→ ABOUT THIS TASK
Repeat each entry below exactly as it stands.

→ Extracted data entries
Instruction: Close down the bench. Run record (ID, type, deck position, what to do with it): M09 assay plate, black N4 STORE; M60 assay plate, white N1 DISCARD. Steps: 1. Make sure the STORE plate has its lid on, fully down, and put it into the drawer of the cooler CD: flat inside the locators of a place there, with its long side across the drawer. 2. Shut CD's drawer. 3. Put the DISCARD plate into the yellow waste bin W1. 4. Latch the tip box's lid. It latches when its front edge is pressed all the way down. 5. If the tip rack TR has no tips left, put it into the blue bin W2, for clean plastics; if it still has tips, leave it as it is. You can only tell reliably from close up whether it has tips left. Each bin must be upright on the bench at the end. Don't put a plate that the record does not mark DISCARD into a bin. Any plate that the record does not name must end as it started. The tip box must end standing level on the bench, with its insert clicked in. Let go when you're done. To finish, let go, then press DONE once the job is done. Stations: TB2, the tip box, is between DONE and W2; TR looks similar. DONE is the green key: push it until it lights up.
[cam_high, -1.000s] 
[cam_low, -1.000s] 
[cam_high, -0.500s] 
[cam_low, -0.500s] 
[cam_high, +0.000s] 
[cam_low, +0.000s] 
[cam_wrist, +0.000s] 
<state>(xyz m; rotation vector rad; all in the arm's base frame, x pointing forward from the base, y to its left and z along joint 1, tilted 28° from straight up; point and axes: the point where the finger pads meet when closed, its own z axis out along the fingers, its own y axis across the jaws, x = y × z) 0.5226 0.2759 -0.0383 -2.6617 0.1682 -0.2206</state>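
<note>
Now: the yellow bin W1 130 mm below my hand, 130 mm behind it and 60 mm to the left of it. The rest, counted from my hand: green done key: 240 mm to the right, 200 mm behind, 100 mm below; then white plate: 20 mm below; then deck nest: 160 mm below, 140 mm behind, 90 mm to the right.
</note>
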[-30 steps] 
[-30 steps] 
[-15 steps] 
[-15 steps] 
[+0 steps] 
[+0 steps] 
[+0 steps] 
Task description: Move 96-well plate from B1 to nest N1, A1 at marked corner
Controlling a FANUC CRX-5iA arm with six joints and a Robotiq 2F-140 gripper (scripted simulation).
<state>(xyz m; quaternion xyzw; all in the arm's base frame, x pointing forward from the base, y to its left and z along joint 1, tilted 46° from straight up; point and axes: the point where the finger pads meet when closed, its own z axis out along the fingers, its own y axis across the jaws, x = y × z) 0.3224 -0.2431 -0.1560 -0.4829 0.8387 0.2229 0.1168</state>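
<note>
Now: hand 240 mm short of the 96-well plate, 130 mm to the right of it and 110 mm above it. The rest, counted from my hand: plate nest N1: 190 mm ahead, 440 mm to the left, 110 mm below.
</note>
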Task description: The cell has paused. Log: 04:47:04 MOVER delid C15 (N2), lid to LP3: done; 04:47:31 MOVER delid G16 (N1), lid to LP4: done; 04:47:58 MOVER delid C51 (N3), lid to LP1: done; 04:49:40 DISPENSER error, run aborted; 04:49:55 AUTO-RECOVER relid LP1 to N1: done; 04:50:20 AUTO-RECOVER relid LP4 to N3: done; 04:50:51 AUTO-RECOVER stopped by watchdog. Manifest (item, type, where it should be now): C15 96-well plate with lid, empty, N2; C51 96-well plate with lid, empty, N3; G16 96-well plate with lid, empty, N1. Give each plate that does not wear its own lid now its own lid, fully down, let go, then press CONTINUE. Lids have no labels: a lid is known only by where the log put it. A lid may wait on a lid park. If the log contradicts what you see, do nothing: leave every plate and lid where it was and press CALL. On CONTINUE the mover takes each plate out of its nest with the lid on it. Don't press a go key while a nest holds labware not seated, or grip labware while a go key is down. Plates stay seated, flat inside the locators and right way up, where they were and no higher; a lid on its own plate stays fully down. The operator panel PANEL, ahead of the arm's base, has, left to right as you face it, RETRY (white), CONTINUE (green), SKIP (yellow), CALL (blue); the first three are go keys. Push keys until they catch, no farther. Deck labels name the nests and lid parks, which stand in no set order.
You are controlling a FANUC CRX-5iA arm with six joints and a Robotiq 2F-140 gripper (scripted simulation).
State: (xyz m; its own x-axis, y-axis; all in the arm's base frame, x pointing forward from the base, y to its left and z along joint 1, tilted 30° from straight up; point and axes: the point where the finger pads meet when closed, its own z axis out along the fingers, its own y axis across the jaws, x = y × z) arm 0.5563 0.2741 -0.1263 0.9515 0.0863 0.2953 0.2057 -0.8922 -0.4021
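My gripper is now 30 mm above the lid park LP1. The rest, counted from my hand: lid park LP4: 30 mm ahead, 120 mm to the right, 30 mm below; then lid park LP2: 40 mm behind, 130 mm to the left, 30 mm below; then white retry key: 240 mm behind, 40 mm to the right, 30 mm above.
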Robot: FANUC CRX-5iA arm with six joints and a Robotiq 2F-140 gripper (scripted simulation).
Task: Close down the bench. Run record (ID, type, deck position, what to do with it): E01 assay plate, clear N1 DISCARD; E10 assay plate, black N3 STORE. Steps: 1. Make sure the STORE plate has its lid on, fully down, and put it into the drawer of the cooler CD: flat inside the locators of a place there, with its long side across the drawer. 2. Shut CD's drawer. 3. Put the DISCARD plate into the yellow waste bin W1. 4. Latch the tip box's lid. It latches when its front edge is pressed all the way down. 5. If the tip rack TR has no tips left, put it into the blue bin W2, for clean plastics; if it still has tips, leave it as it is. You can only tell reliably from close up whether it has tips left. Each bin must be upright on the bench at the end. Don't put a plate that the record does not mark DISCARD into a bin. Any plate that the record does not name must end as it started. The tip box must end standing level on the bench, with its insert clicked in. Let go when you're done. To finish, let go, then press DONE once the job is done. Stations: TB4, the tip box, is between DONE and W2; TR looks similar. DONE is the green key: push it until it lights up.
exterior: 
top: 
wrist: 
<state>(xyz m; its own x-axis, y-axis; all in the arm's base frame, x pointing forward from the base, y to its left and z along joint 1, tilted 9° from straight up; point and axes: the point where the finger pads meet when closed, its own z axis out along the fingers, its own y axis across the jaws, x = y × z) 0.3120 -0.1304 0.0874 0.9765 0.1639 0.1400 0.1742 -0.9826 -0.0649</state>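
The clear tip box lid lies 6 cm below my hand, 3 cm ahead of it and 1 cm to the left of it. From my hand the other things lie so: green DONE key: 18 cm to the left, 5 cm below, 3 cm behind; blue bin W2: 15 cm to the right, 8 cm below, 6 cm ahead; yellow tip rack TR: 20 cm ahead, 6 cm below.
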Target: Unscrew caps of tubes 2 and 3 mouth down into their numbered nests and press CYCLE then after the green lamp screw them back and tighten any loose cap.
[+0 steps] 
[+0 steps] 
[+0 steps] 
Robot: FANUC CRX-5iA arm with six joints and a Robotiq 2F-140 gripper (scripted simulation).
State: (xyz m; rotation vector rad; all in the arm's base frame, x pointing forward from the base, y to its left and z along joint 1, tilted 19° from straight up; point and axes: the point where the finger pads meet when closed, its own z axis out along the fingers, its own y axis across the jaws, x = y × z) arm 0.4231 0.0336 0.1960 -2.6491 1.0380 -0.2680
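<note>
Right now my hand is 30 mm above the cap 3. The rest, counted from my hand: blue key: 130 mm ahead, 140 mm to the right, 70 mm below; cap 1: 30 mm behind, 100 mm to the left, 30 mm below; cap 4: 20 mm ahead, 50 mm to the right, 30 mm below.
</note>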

→ RESPONSE AREA
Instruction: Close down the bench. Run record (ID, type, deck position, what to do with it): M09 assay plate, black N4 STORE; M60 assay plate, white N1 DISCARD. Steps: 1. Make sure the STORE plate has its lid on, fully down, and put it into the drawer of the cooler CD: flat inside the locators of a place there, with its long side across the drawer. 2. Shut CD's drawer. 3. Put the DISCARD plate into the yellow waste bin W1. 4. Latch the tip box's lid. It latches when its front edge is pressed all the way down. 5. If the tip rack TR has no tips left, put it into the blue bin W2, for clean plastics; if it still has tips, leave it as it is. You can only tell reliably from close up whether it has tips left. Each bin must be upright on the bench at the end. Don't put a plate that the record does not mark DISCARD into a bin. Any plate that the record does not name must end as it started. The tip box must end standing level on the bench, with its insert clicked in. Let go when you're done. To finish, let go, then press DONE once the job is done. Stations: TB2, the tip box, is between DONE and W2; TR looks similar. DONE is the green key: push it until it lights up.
[cam_high, -1.000s] 
[cam_low, -1.000s] 
[cam_high, -0.500s] 
[cam_low, -0.500s] 
[cam_high, +0.000s] 
[cam_low, +0.000s] 
[cam_wrist, +0.000s] 
<state>(xyz m; rotation vector rad; all in the arm's base frame, x pointing forward from the base, y to its left and z along joint 1, tilted 28° from straight up; point and axes: the point where the finger pads meet when closed, its own z axis out along the fingers, its own y axis across the jaws, x = y × z) 0.5226 0.2759 -0.0383 -2.6617 0.1682 -0.2206</state>
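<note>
Now: the yellow bin W1 130 mm below my hand, 130 mm behind it and 60 mm to the left of it. The rest, counted from my hand: green done key: 240 mm to the right, 200 mm behind, 100 mm below; then white plate: 20 mm below; then deck nest: 160 mm below, 140 mm behind, 90 mm to the right.
</note>
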[-30 steps] 
[-30 steps] 
[-15 steps] 
[-15 steps] 
[+0 steps] 
[+0 steps] 
[+0 steps] 
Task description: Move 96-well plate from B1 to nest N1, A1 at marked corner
Controlling a FANUC CRX-5iA arm with six joints and a Robotiq 2F-140 gripper (scripted simulation).
<state>(xyz m; quaternion xyzw; all in the arm's base frame, x pointing forward from the base, y to its left and z along joint 1, tilted 46° from straight up; point and axes: the point where the finger pads meet when closed, its own z axis out along the fingers, its own y axis across the jaws, x = y × z) 0.3224 -0.2431 -0.1560 -0.4829 0.8387 0.2229 0.1168</state>
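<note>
Now: hand 240 mm short of the 96-well plate, 130 mm to the right of it and 110 mm above it. The rest, counted from my hand: plate nest N1: 190 mm ahead, 440 mm to the left, 110 mm below.
</note>
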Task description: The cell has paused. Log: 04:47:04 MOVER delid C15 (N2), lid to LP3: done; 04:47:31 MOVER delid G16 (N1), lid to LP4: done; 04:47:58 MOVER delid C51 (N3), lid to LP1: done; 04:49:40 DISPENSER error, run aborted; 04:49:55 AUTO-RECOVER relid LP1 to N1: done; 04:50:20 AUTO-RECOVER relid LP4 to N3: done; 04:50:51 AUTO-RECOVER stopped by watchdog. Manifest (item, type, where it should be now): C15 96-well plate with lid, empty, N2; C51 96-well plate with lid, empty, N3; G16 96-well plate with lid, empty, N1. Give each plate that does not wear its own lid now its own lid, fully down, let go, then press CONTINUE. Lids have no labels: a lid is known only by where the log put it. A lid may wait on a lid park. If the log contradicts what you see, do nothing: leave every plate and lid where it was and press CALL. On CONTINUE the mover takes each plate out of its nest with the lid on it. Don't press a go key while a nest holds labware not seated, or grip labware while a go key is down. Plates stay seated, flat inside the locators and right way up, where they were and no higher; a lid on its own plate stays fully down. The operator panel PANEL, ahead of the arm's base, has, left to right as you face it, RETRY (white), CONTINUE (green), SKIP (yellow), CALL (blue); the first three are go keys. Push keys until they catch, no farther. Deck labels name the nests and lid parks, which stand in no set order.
You are controlling a FANUC CRX-5iA arm with six joints and a Robotiq 2F-140 gripper (scripted simulation).
State: (xyz m; its own x-axis, y-axis; all in the arm's base frame, x pointing forward from the base, y to its left and z along joint 1, tilted 30° from straight up; point and axes: the point where the finger pads meet when closed, its own z axis out along the fingers, its own y axis across the jaws, x = y × z) arm 0.5563 0.2741 -0.1263 0.9515 0.0863 0.2953 0.2057 -0.8922 -0.4021
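My gripper is now 30 mm above the lid park LP1. The rest, counted from my hand: lid park LP4: 30 mm ahead, 120 mm to the right, 30 mm below; then lid park LP2: 40 mm behind, 130 mm to the left, 30 mm below; then white retry key: 240 mm behind, 40 mm to the right, 30 mm above.
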Robot: FANUC CRX-5iA arm with six joints and a Robotiq 2F-140 gripper (scripted simulation).
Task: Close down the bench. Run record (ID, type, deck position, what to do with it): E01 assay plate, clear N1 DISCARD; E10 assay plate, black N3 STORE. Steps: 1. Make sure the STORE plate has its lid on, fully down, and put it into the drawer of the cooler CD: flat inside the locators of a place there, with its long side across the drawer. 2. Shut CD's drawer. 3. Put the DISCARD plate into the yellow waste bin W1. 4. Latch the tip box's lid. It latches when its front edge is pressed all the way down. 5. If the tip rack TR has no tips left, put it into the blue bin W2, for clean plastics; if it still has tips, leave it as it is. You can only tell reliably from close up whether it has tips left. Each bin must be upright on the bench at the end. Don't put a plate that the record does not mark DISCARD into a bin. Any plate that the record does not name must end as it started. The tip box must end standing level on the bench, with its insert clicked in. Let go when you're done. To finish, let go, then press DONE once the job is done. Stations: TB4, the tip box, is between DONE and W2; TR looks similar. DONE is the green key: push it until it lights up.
exterior: 
top: 
wrist: 
<state>(xyz m; its own x-axis, y-axis; all in the arm's base frame, x pointing forward from the base, y to its left and z along joint 1, tilted 9° from straight up; point and axes: the point where the finger pads meet when closed, its own z axis out along the fingers, its own y axis across the jaws, x = y × z) 0.3120 -0.1304 0.0874 0.9765 0.1639 0.1400 0.1742 -0.9826 -0.0649</state>
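The clear tip box lid lies 6 cm below my hand, 3 cm ahead of it and 1 cm to the left of it. From my hand the other things lie so: green DONE key: 18 cm to the left, 5 cm below, 3 cm behind; blue bin W2: 15 cm to the right, 8 cm below, 6 cm ahead; yellow tip rack TR: 20 cm ahead, 6 cm below.
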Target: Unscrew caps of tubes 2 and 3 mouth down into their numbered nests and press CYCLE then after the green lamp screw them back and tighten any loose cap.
[+0 steps] 
[+0 steps] 
[+0 steps] 
Robot: FANUC CRX-5iA arm with six joints and a Robotiq 2F-140 gripper (scripted simulation).
State: (xyz m; rotation vector rad; all in the arm's base frame, x pointing forward from the base, y to its left and z along joint 1, tilted 19° from straight up; point and axes: the point where the finger pads meet when closed, its own z axis out along the fingers, its own y axis across the jaws, x = y × z) arm 0.4231 0.0336 0.1960 -2.6491 1.0380 -0.2680
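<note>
Right now my hand is 30 mm above the cap 3. The rest, counted from my hand: blue key: 130 mm ahead, 140 mm to the right, 70 mm below; cap 1: 30 mm behind, 100 mm to the left, 30 mm below; cap 4: 20 mm ahead, 50 mm to the right, 30 mm below.
</note>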

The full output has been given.